**Requirement:**
If a line in the data below holds the word "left", copy it.
*** Data excerpt ***
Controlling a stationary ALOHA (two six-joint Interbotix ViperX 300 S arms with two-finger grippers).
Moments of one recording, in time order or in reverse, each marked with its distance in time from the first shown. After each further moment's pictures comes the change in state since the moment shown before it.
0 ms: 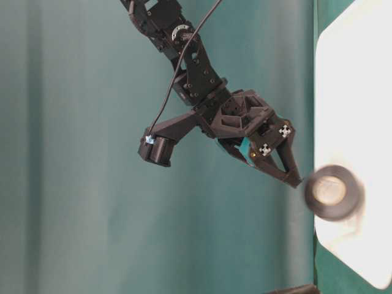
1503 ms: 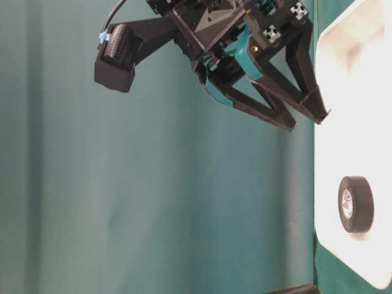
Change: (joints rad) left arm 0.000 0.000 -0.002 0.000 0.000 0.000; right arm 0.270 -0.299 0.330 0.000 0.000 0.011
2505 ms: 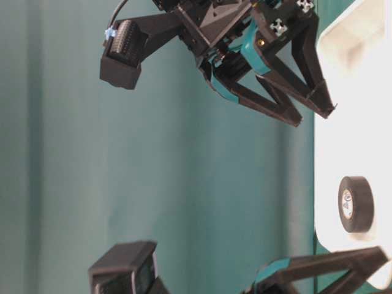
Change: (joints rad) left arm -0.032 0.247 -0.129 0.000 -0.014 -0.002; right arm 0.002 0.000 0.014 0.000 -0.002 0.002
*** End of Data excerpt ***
**Result for this exercise:**
Change: (joints rad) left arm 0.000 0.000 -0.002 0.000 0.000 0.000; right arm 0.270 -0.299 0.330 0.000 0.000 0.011
Change: (joints rad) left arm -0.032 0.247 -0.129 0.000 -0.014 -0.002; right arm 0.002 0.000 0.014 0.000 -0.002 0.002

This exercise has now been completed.